# 2023 제1회 철도 인공지능 경진대회
- 주어진 주행데이터 및 선로데이터를 이용하여, 탈선계수에 해당하는 이하 4개 항목을 예측하는 모델을 만듭니다.
    - YL_M1_B1_W1: 좌측 전위 차륜 탈선계수
    - YR_M1_B1_W1: 우측 전위 차륜 탈선계수
    - YL_M1_B1_W2: 좌측 후위 차륜 탈선계수
    - YR_M1_B1_W2: 우측 후위 차륜 탈선계수

In [1]:
import torch
import torch.nn as nn
from torch.utils.data import DataLoader, TensorDataset

import numpy as np
import matplotlib.pyplot as plt
import pandas as pd

from tqdm.notebook import tqdm
import time

In [2]:
data_c30 = pd.read_csv('./data/data_c30.csv')
data_c40 = pd.read_csv('./data/data_c40.csv')
data_c50 = pd.read_csv('./data/data_c50.csv')
data_c70 = pd.read_csv('./data/data_c70.csv')
data_c100 = pd.read_csv('./data/data_c100.csv')

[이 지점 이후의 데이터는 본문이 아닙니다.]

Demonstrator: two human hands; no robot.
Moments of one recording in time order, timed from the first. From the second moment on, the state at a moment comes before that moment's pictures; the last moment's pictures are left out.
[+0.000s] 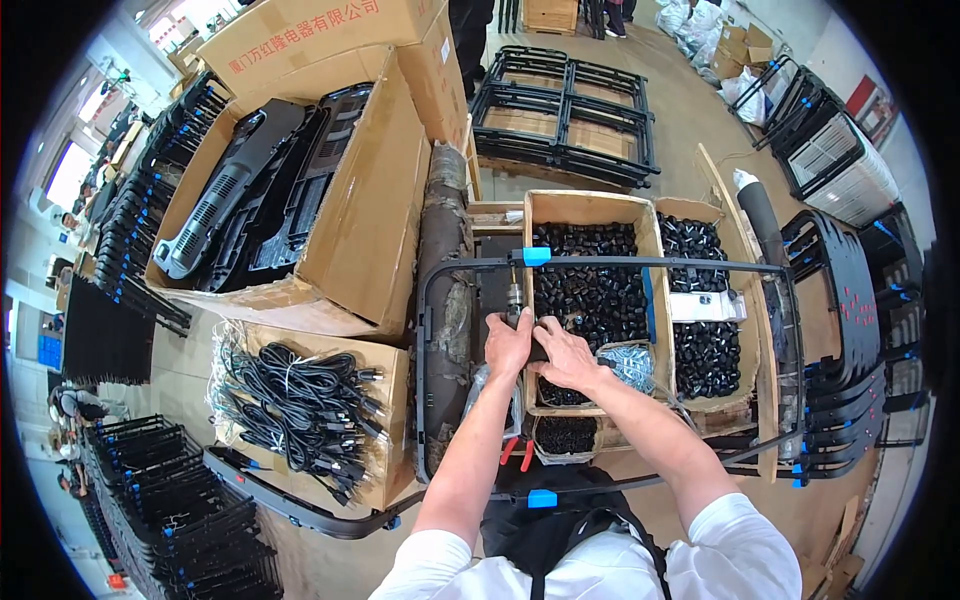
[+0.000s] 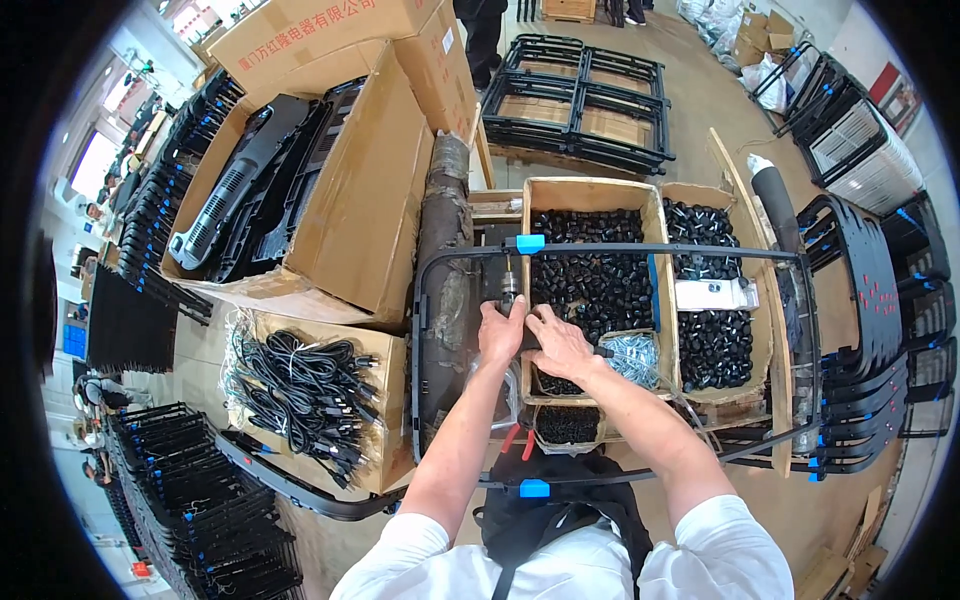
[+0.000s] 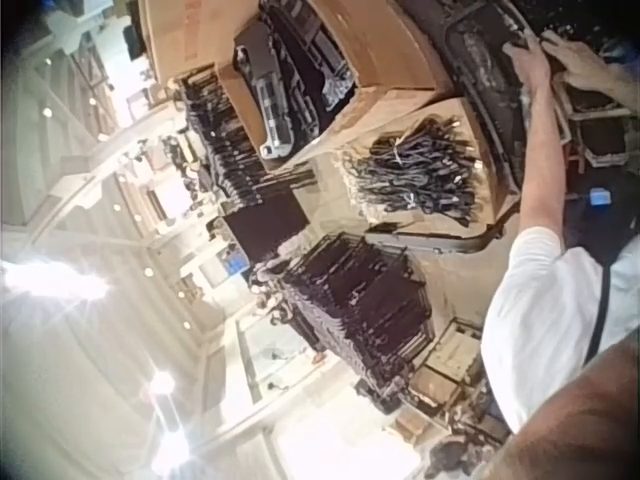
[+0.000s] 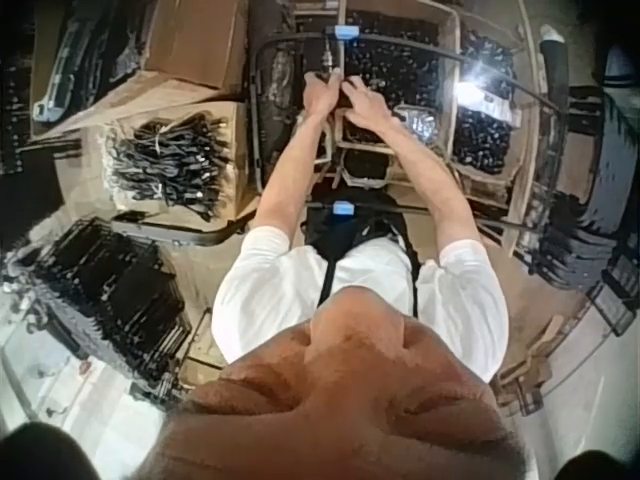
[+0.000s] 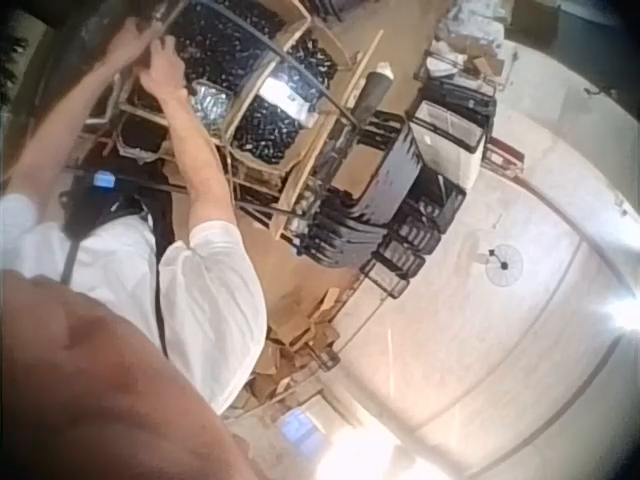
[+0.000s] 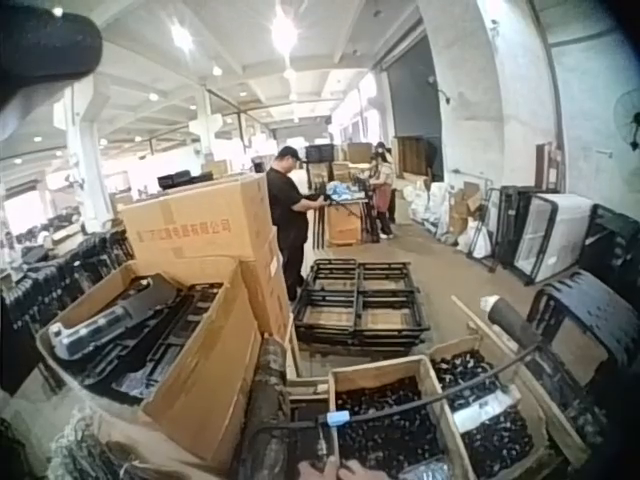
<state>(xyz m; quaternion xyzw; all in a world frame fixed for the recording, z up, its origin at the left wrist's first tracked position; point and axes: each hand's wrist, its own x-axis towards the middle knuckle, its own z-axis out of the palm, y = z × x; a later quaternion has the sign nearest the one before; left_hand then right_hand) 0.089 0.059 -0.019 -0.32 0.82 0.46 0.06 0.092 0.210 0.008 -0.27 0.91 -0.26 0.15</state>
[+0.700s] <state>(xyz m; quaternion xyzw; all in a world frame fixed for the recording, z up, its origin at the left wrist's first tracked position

lane_data_c = pd.read_csv('./data/lane_data_c.csv')

data_s30 = pd.read_csv('./data/data_s30.csv')
data_s40 = pd.read_csv('./data/data_s40.csv')
data_s50 = pd.read_csv('./data/data_s50.csv')
data_s70 = pd.read_csv('./data/data_s70.csv')
data_s100 = pd.read_csv('./data/data_s100.csv')

lane_data_s = pd.read_csv('./data/lane_data_s.csv')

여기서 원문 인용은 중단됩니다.